I download a csv file daily that has ~116,000 entries. Items are added and taken away from it at inconsistent points in the file, so every day I want to see what was added and what was taken away.
Getting the entries from csv to a list takes no time at all, for both the old and new list, but I encounter a big speed decrease in the next part of the code, although at the end, it does what I want and spits out the difference - items added and items removed.
Each of the 116,000 items in the list is a dictionary like so:
old or new = [{'Date Stamped': '', 'Name': '', 'Registration Number': '', 'Type': '', "Form Name': '', 'URL': "}]
when I get to this point:
added = [i for i in new if not i in old]
removed = [i for i in old if not i in new]
It takes 25 minutes to finish!
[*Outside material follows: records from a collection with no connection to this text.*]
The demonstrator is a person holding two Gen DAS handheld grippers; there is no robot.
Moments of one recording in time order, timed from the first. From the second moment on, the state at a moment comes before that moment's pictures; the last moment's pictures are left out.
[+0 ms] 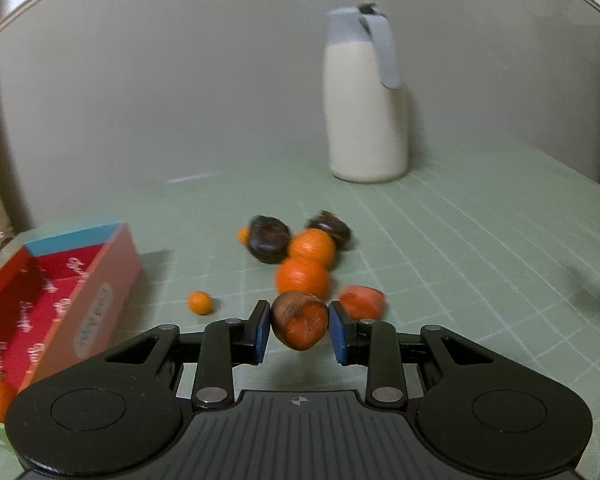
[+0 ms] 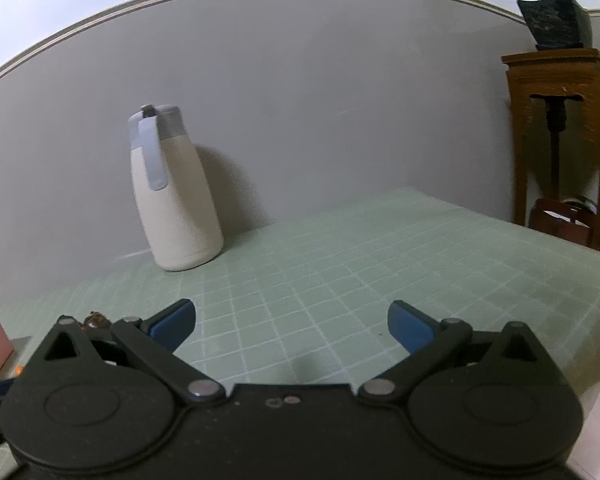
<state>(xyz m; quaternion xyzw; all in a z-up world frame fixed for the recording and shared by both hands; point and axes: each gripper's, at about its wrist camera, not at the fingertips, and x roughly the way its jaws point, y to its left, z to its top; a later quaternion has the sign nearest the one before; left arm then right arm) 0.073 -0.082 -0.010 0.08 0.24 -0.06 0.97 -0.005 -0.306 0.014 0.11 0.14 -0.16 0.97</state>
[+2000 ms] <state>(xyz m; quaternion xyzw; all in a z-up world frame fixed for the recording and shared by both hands) 0.039 0.131 0.008 -0.01 0.21 0.21 0.95 0.068 -0.145 -0.006 0.05 0.21 0.02 0.98</state>
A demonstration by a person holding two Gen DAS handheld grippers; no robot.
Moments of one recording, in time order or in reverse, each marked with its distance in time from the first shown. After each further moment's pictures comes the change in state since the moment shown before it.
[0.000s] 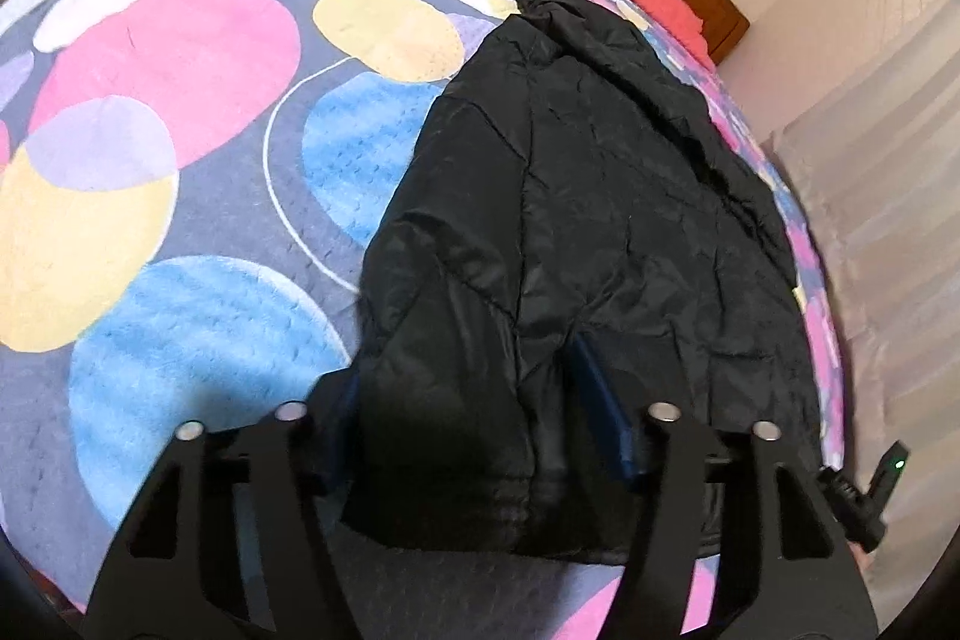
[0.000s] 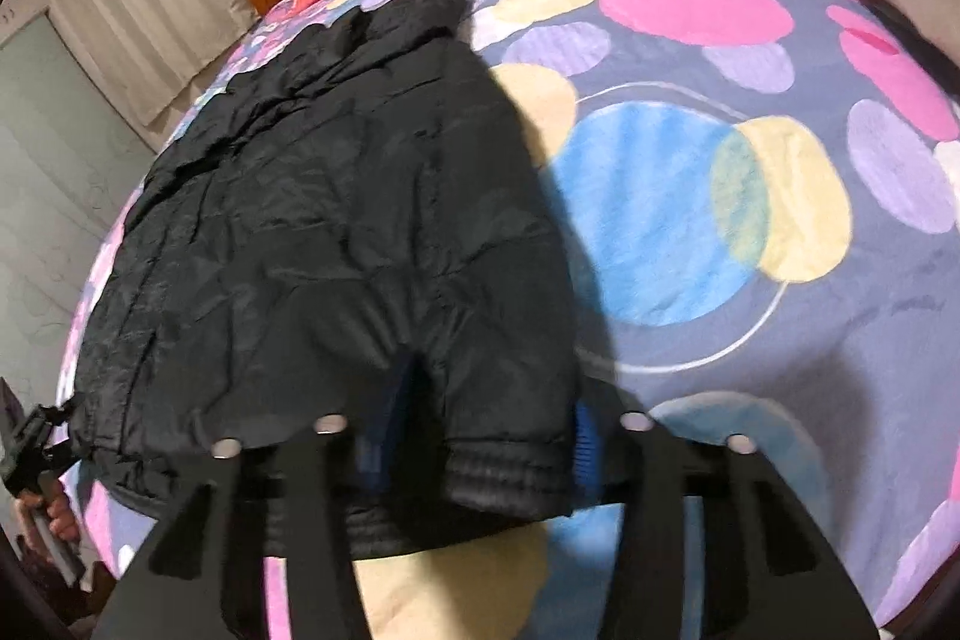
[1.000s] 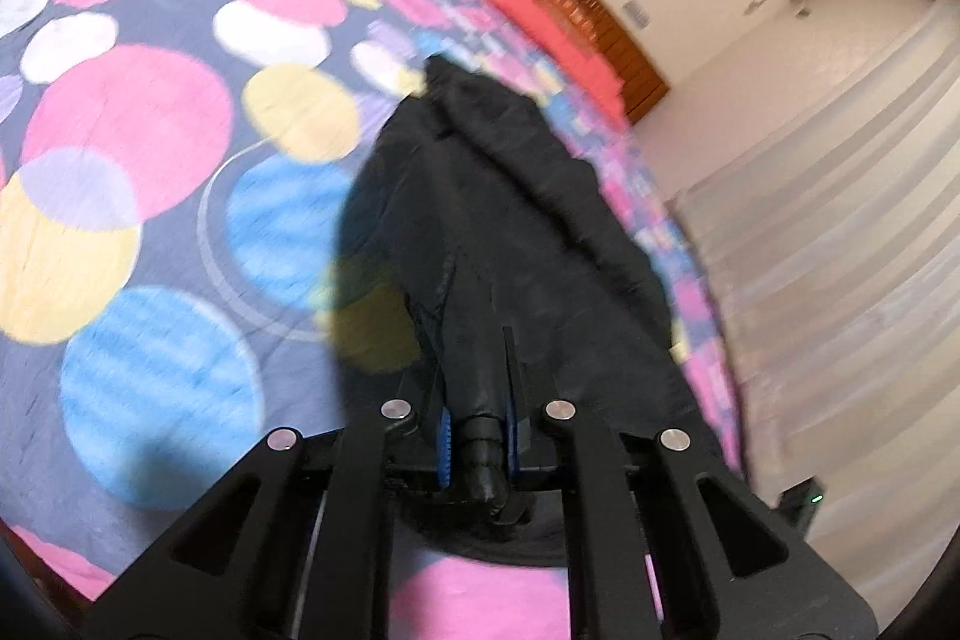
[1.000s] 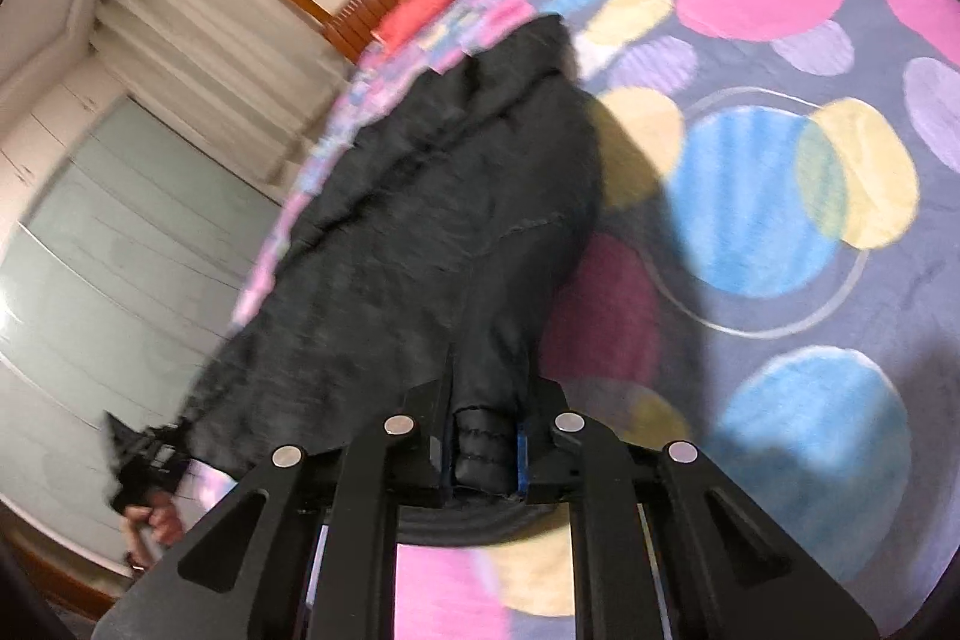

I feel like this is a long time, but also I may not be understanding exactly what I'm doing.
Each list (old and new) has ~116000 items in it. Is that because i has to iterate through ~116,000 items 4 times?
It does what I want, in the end, but it seems awfully slow for what it's doing; that said, this is really the first time I've worked with a data set with this many items, so maybe it's par for course.
Is this slow because it is a nested for loop? Is it slow because of the size? I am definitely an amateur and really appreciate everyone's help. Thanks so much.